Lee Anderson, the former Conservative Party deputy chairman who played a vital role in PM Rishi Sunak’s plan to win over socially conservative “Red Wall” voters, has joined Reform UK, saying “I want my country back.”
Sceptics claim that Conservative HQ only kept Anderson on board as a token gesture to its anti-mass immigration, anti-‘woke’ supporters. His more traditionalist views on migration and the death penalty may have convinced genuinely conservative voters that the Tories were on their side, but were always rejected by Sunak’s leadership.

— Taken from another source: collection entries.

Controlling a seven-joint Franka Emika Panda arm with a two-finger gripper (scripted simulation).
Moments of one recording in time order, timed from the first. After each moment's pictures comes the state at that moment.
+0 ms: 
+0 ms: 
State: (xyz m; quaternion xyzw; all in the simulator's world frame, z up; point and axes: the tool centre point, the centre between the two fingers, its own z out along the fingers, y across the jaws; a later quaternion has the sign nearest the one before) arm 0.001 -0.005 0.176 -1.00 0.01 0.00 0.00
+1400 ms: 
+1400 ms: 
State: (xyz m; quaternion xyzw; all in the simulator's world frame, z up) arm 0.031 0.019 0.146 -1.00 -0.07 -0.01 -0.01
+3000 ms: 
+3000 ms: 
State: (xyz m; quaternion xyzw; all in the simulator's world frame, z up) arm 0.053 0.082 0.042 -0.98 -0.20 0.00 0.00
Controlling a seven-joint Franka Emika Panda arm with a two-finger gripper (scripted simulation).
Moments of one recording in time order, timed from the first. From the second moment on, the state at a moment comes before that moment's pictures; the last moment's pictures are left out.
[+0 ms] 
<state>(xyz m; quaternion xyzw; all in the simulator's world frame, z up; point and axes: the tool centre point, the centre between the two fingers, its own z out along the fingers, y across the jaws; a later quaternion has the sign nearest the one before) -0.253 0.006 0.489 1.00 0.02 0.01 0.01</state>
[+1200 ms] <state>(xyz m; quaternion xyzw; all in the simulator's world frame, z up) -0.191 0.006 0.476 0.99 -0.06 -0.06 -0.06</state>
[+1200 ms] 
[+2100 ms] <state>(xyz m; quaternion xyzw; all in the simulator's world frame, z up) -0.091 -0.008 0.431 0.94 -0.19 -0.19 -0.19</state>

Anderson’s approach is far more likely to be championed by Reform, which says its mission is to “save Britain.”
The Ashfield MP told a press conference on Monday that he defected after a year of “soul searching,” having come to realise that Parliament—which has a Conservative Party majority, opposed by like-minded Labour MPs—“doesn’t seem to understand what British people want.”
Pointing to his opposition to mass legal migration, pro-Palestine “hate marches” and the culture war which is “sweeping across our nation,” Anderson said:
My opinions are not controversial. They are opinions which are shared by millions of people up and down the country.
Anderson was last month suspended from the Conservative Party after claiming that “Islamists” had “got control” of London Mayor Sadiq Khan amid recurring pro-Palestine protests on the streets of the capital. But Ben Harris-Quinney, chairman of the socially conservative Bow Group think tank, told The European Conservative that Anderson’s defection “may have come regardless,” given that “left, right and centre now all see the Conservative Party as a defunct political actor.”
He agreed that “whilst the failing establishment has dismissed him as an extremist,” Anderson’s views “are mild compared to a majority in Britain that see their country slipping away ever more quickly.”
Reform, formerly the Brexit Party, of course celebrated having its first member in Parliament, and will be grateful for the press this brings it.
But as significant as the move may be, Harris-Quinney argued that “the much bigger question” is “whether [Reform] can re-activate their biggest asset in [former UKIP leader Nigel] Farage.” At present Farage is merely Reform’s honorary president, meaning he doesn’t play much of a role in its day-to-day operations. Speculation has been rife for months over his possible return to the political front line, where both his allies and his enemies recognise he holds a special appeal.
Harris-Quinney told The European Conservative:
I would strongly encourage Nigel to return to politics for the next election, and give voice to the ever growing movement that rejects tired Westminster politics destroying our country.
The Conservatives, on the other hand, described Anderson’s defection as a “mistake” and echoed his comments from January; that a “vote for Reform will only let the Labour party in.”